But then Jane’s son had a first birthday party and I met this awesome, hilarious couple that we hung out with most of the day. Of course, it’s only natural for someone to ask, “So, how do you know Jane?” At first, I was like- hmmm, but then I simply said, “Through my friend, Lisa. Do you know Lisa?” She responded she had no idea who Lisa was, and she thought it was strange. So then she asked if Lisa was a City friend or a suburb friend.Then I was stumped. What was I going to say- well, actually Lisa and Jane met while sitting in the waiting room of Cornell, which technically is in the City so I guess yes, they are City friends? I know that I am upfront with everything, but I certainly have no clue how open my IF friends are to other people, and it’s obviously not my place to hint anything of the sort. I really had no clue how to answer if she was going to dig deeper! It was an odd feeling.
And then it happened again with another new friend. She saw that we had a mutual Facebook friend and she said it’s such a small world, Sara is her neighbor and she gives her tons of advice on having two boys! How in the world do you know Sara?? Well, I know Sara from IF, and I met Sara through Lynn who I met at the RESOLVE Advocacy Day in Washington, DC! Urggghhhh. It’s just so weird, you know? Anyone else experience these things?

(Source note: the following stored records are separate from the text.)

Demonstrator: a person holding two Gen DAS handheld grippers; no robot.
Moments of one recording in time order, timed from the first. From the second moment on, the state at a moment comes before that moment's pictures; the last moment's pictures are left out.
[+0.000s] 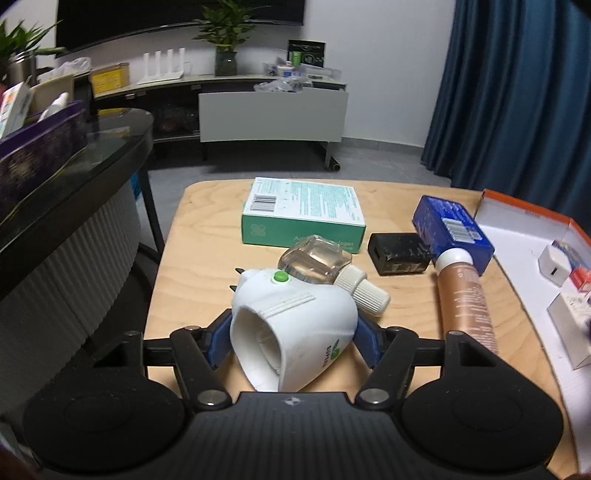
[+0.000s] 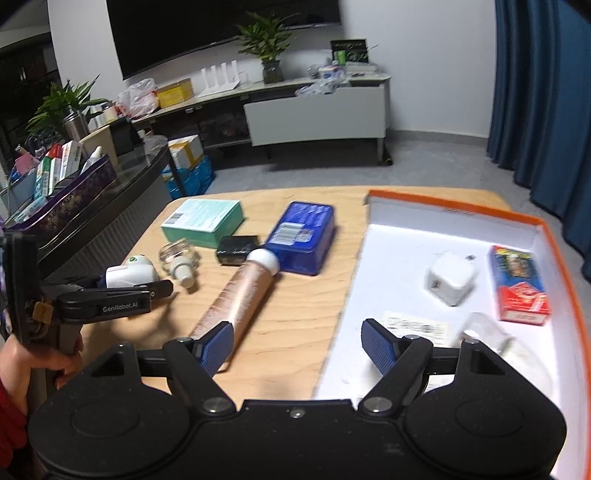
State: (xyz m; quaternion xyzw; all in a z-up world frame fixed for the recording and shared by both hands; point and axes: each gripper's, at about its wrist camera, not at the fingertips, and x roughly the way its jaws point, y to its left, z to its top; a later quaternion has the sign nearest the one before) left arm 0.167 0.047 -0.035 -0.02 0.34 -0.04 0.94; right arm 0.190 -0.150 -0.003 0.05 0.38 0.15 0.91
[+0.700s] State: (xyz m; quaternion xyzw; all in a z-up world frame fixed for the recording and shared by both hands) left arm 0.130 0.041 -0.012 -0.07 0.32 -0.02 0.95; right arm 0.259 -0.078 -0.043 0.06 0.38 0.13 0.91
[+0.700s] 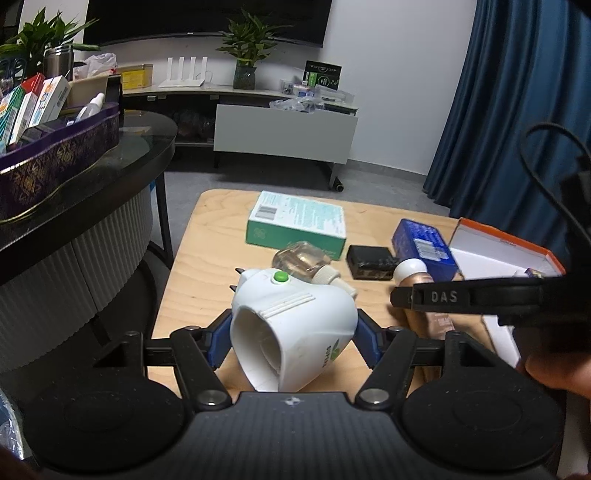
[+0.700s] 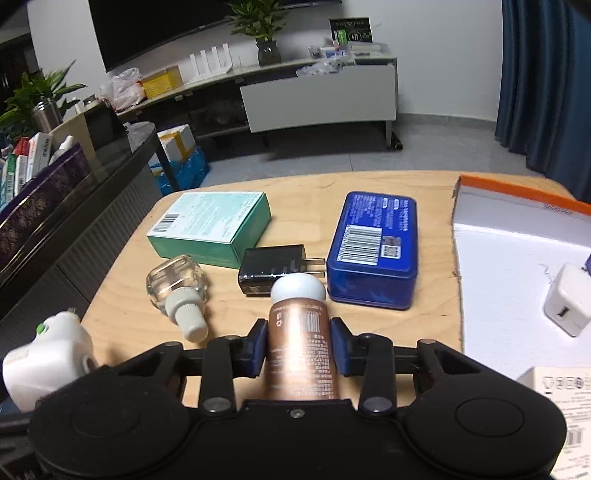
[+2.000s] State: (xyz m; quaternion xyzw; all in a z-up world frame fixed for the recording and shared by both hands) left arm 0.062 -0.139 0.034 -0.02 0.28 -0.18 0.94; right arm 0.043 -0.282 0.056 0.08 0.25 -0.01 0.97
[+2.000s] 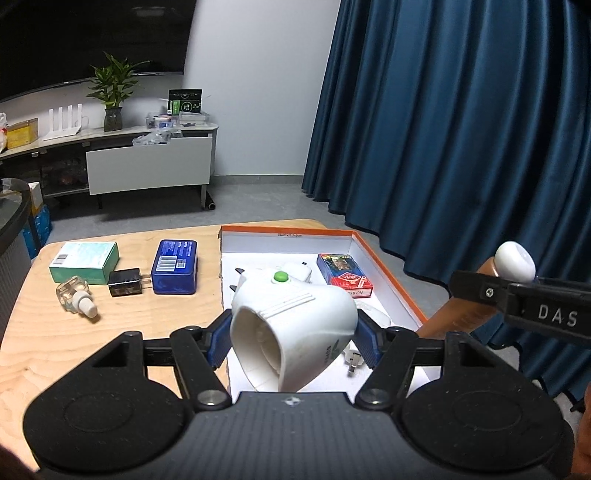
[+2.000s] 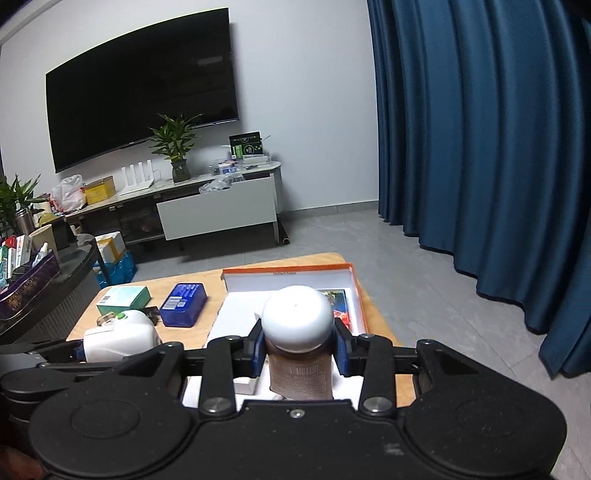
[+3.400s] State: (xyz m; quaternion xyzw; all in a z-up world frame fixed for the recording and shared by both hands) left arm 0.037 -0.150 0.047 -0.03 0.27 -0.13 0.95; right arm 0.046 -0.288 0.043 0.09 0.25 -0.03 0.96
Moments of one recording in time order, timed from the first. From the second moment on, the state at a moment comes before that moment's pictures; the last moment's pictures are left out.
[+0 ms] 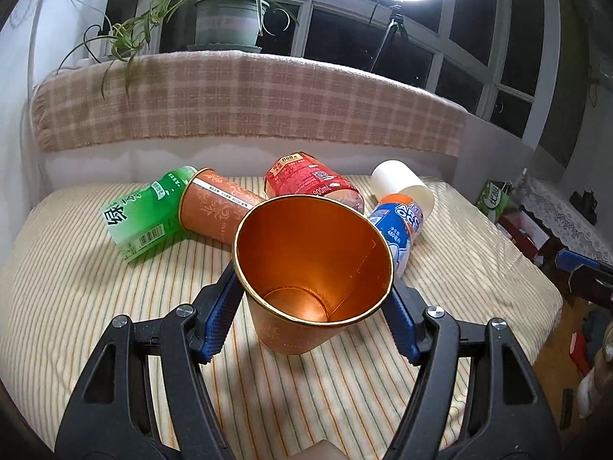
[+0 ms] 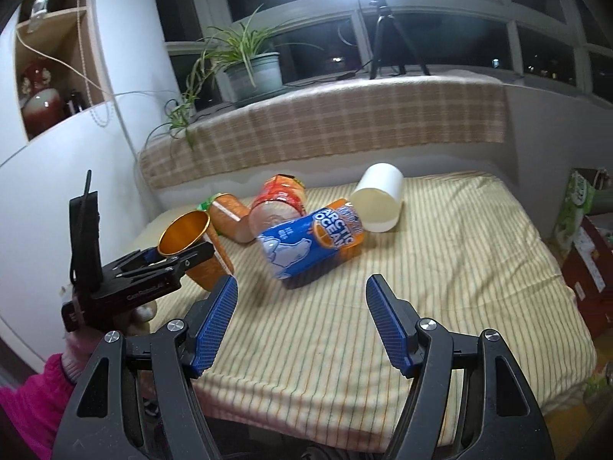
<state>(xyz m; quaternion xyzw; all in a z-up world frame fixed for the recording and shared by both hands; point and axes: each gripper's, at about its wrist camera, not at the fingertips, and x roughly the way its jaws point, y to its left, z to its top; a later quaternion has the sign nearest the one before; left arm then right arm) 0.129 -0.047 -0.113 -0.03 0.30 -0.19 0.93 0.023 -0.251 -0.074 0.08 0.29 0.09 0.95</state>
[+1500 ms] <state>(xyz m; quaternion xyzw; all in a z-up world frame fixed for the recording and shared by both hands) 0.113 -0.052 -0.126 0.00 0.33 -0.23 0.92 0.010 -0.252 -0.073 0.09 0.29 0.07 0.95</state>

BUT- at the same time, it’s really sorta kinda cool. As much as I enjoy and appreciate being in a comfortable social environment with fellow IFers, it’s also a little refreshing to be around non-IFers, who have only met me POST trauma, they never knew me as the bitter, broken down, shadow of a woman. They only know me as a fun, peppy, (thinner) mother of twins. Hmmmm…imagine THAT. Weird, eh?